Esteemed actress Anne Reid has said she would’ve ‘gone totally bonkers’ had she stayed in the cast of Coronation Street.
The star, 90, who is best known for her roles in Victoria Wood’s Dinnerladies and Last Tango in Halifax was part of the ITV soap’s cast in the 1960s.
Joining eight months into the now long-running serial’s run as Valerie, the niece of established character Albert Tatlock (Jack Howarth), she immediately caught the eye of next door neighbour Ken Barlow (William Roache).
A year later, they married and moved into No. 9, where Val’ set up her own hairdressing salon in the front room. The couple welcomed twins Peter and Susan in 1965.
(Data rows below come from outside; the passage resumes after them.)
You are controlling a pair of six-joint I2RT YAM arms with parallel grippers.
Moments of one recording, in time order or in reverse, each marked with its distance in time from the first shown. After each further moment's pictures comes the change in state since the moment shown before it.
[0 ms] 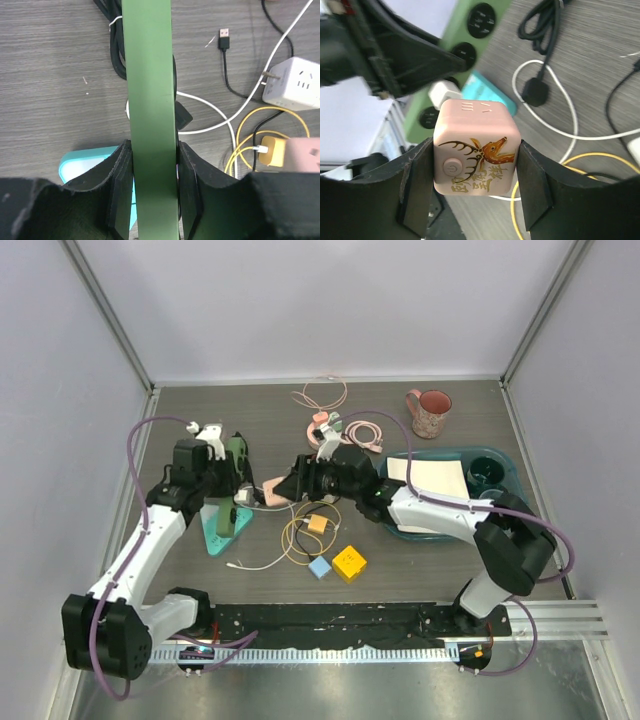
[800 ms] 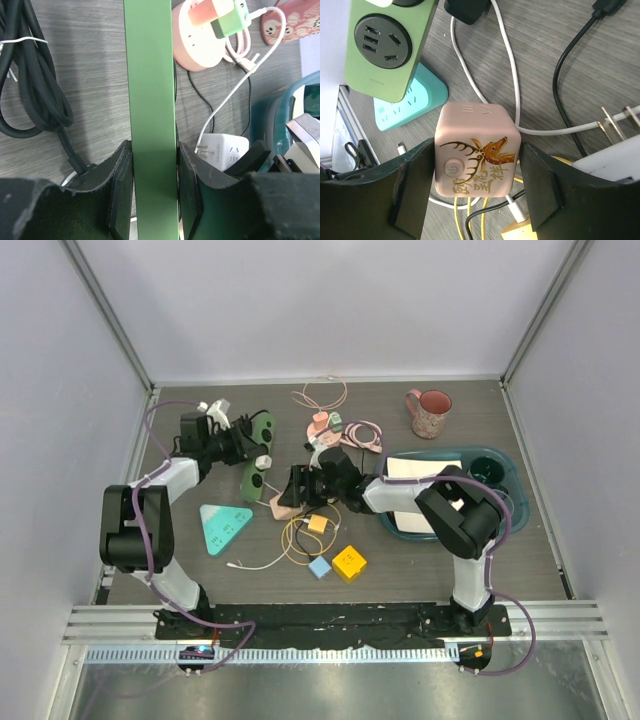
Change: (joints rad) left arm 0.156 0.574 0.148 0.500 0.532 -0.254; right arm -0.076 0.359 0.103 -0.022 -0.121 -0.043
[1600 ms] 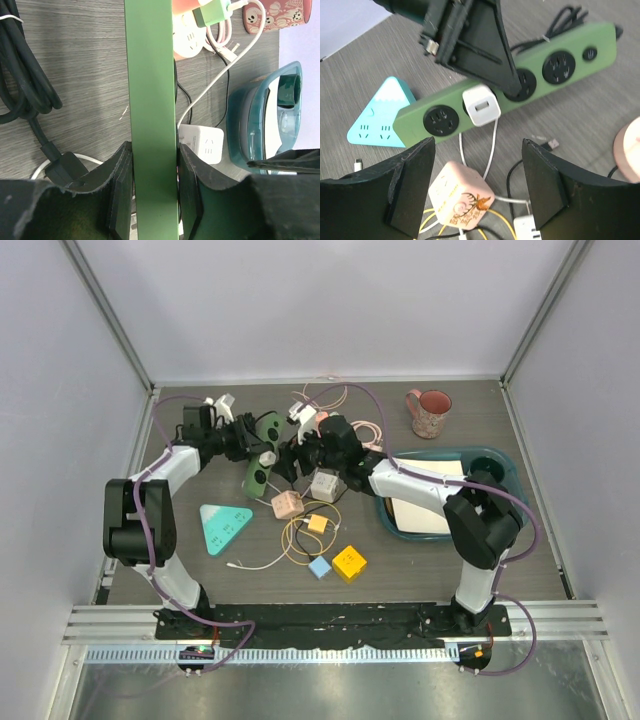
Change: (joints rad) left arm -0.015 0.058 0.132 -0.152 0.093 -0.047; right arm -0.001 -0.119 0.193 -0.113 0.073 -0.554
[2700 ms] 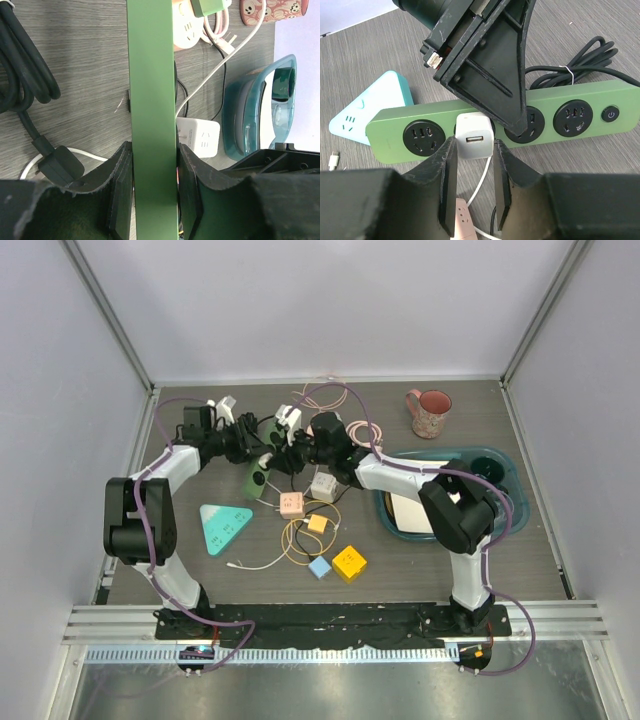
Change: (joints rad) left arm 0.001 0.010 0.005 -0.031 0.042 -0.005; right arm -0.020 0.162 0.111 0.101 -0.185 -0.159
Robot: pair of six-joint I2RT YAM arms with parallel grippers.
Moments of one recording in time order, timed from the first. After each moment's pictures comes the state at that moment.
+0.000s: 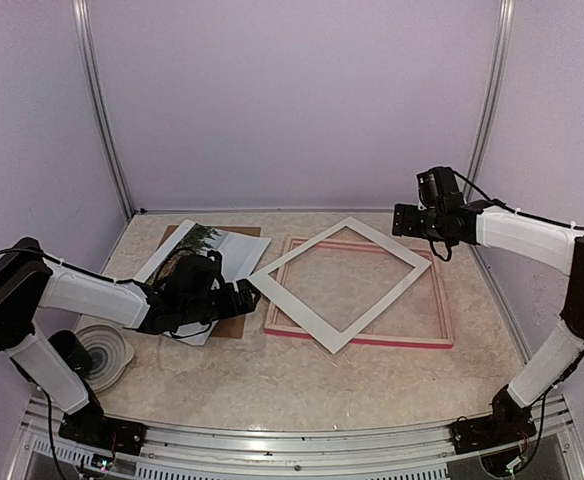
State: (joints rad) left arm -0.77 1.60 0.70 0.27 -0.16 -0.78; right arm 0.43 1.51 1.14 -0.25 0.33 0.41
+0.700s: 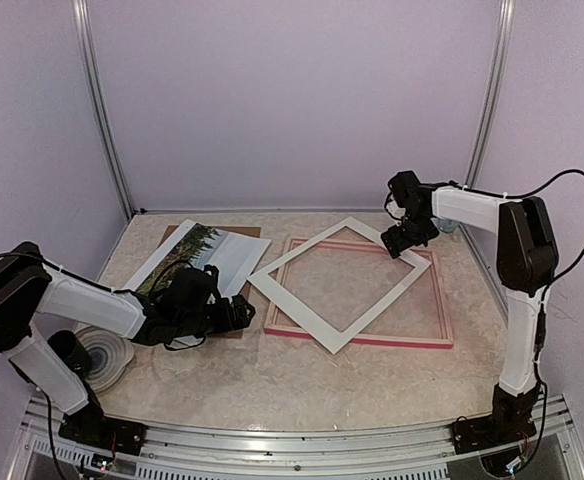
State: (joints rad) left arm -0.79 1.58 0.61 0.26 -0.16 -0.78; right arm 0.33 2.07 1.69 -0.69 0.32 -0.10
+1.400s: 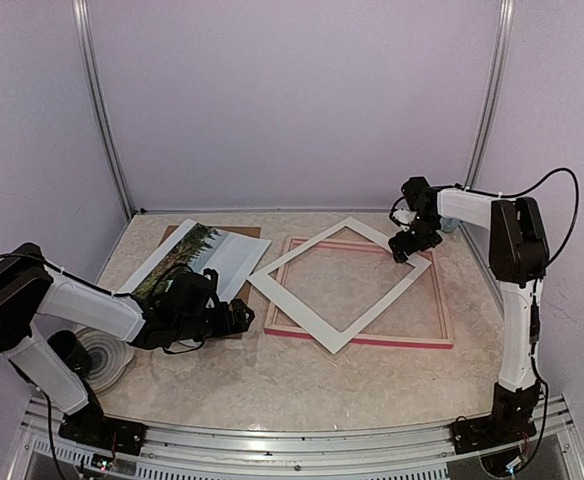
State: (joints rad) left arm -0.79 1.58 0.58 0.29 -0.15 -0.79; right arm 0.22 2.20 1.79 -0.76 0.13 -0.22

Later stories included her resentment towards Ken for being imprisoned as a result of an anti-Vietnam demonstration, fearing her children had been killed in the demolition of the nearby raincoat factory and being held at gunpoint by a convicted rapist.
She eventually escaped his clutches by tapping an SOS signal on the kitchen sink pipes, which alerted Ena Sharples (Violet Carson) to the situation.


10 years after joining, the character was killed off in a harrowing episode.
‘I said, “I have to go – I’m going mad”,’ she told The Guardian’s G2 magazine.
‘I was so frustrated, I didn’t get a laugh in nine years.’
Admitting she was ‘bored’ of the storylines, writers devised a way for the character to be written out at the conclusion of her contract.
Ken had accepted a teaching position in Jamaica, and as the locals held a farewell party in the Rovers, Val’ rushed to get ready and join them.
Realising that her hairdryer wasn’t wired properly, she used a potato peeler to screw the plug closed, but when she fell onto the socket, an electrical charge fired through her body.
The nearby electric fire then fell over onto her suitcase, setting the Barlow’s maisonette flat ablaze.


‘God, I don’t know how he’s stayed in there so long. I would have gone totally bonkers,’ she said about co-star Bill, 93, who has remained since day one.
‘It suits some people, but it doesn’t suit me. No! I would have been in the funny farm by now, darling.’
The two were reunited three years ago in the documentary Happy Birthday Bill, which was produced to celebrate his 90th.
Anne was born in Jesmond, Newcastle-upon-Tyne, but was privately educated at a boarding school in Colwyn Bay, North Wales.
Because of this, she begrudges being labelled ‘Northern’ and ‘working class’.
‘Honey, have you ever met a casting director? Once you’ve done Coronation Street, you’re working class,’ she told the publication.